We found that ER-negative tumors had higher levels of CENP-A than ER-positive tumors. This result is consistent with several previous studies that have shown that ER-negative breast cancer has a distinct genetic signature from ER-positive disease [3234]. Higher levels of CENP-A in ER-negative tumors may reflect a higher rate of proliferation or chromosomal instability [35, 36] compared to ER-positive cancers.

Consistent with our results, Hu, et al. recently found that Holliday Junction Recognition Protein (HJURP), which has been proposed to act as a CENP-A-specific chaperone responsible for the deposition of CENP-A at centromeres [37, 38], is also an independent prognostic marker in breast cancer [39]. They showed that HJURP levels were higher in ER-negative tumors and were strongly correlated with Ki-67 and CENP-A levels. Higher levels of HJURP were associated with decreased survival, and on multivariate analysis for disease-free survival, HJRUP had a HR of 2.05 [39]. Notably, this multivariate analysis did not include Ki-67 or CENP-A, which may have accounted for some of the variation in survival. Clearly, future studies on the interactions of HJRUP and CENP-A in breast cancer are warranted.
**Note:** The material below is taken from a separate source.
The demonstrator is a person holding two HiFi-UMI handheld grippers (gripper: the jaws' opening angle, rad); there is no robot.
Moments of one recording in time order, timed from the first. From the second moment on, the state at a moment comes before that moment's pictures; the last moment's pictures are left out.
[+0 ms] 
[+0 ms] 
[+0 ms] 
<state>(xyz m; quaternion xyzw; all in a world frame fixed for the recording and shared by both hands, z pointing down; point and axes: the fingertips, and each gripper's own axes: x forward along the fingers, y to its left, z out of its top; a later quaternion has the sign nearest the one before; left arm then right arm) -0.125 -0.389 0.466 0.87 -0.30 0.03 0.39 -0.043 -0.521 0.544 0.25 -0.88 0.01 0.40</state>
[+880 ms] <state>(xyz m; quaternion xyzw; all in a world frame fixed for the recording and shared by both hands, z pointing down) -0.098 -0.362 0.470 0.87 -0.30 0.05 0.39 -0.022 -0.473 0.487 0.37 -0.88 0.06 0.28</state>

Although CENP-A levels were higher in ER-negative tumors, CENP-A was only prognostic for DRFS in patients with ER-positive tumors. This is consistent with both models of estrogen modulation of CENP-A described above. In the FOXM1 mechanism, increased ER signaling would increase levels of FOXM1, resulting in increased levels of CENP-A. In agreement with this, recent work has shown that FOXM1 is an independent prognostic marker in ER-positive but not ER-negative breast cancer [40]. In the Aurora A kinase model, estrogen drives overexpression of Aurora A kinase [14], which is required for phosphorylation of CENP-A and subsequent kinetochore function [15]. It is possible that the presence of elevated levels of both CENP-A and Aurora A in ER-positive tumors would portend a worse outcome than the presence of increased levels of CENP-A alone. Estrogen-driven expression of Aurora A would be absent from ER-negative tumors, which might account for the lack of prognostic utility of CENP-A in ER-negative tumors.
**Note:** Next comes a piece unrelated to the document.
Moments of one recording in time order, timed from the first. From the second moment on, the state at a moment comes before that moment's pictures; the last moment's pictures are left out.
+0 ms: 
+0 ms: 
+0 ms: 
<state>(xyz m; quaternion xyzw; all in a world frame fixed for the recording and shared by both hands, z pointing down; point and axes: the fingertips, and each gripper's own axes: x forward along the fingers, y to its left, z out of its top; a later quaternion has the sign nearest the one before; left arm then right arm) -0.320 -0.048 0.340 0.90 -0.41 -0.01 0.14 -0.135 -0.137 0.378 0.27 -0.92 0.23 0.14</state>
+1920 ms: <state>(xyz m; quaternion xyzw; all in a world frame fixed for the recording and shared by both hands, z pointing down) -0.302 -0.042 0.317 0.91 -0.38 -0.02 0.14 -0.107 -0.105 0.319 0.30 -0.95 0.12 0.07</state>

In the tamoxifen-treated JBI dataset, CENP-A was higher in patients with a distant relapse, and the level of CENP-A was directly proportional to the risk of relapse. The borderline significance of CENP-A on multivariate analysis for DRFS in the JBI dataset most likely reflects the strong prognostic role of CENP-A in ER-positive patients as seen in the Wang and TRANSBIG cohorts that did not receive systemic therapy. Alternatively, it is possible that treatment with tamoxifen blocks estrogen-driven modulation of CENP-A via either the FOXM1 or Aurora A pathways, minimizing the influence of estrogen on CENP-A levels. Future studies on the influence of tamoxifen and other hormonal therapies on mitosis are plainly needed.

One weakness of this study is that well-known clinical elements such as T stage and nodal status were not robustly identified as prognostic factors across all four datasets. This is likely the result of the variable manner in which samples were chosen for each dataset. For instance, samples included in the Wang dataset were retrospectively chosen from technically satisfactory samples available from patients with good, intermediate, and poor outcomes [18]. Moreover, 87% of these patients received radiation, which may have affected their survival. Ideally, future biomarker studies will utilize samples collected prospectively from patients treated in a uniform fashion.

Conclusions

We found CENP-A to be a strong prognostic marker for distant relapse in ER-positive breast cancer. Even when known clinical factors such as Ki-67 and grade are considered, CENP-A remains an independent prognostic marker for relapse, suggesting that CENP-A may contribute to disease progression independent of its role as a marker of proliferation. Moreover, the level of CENP-A was directly proportional to the risk of distant relapse, demonstrating a clear relationship between the degree of expression of this essential protein and outcome in ER-positive breast cancer.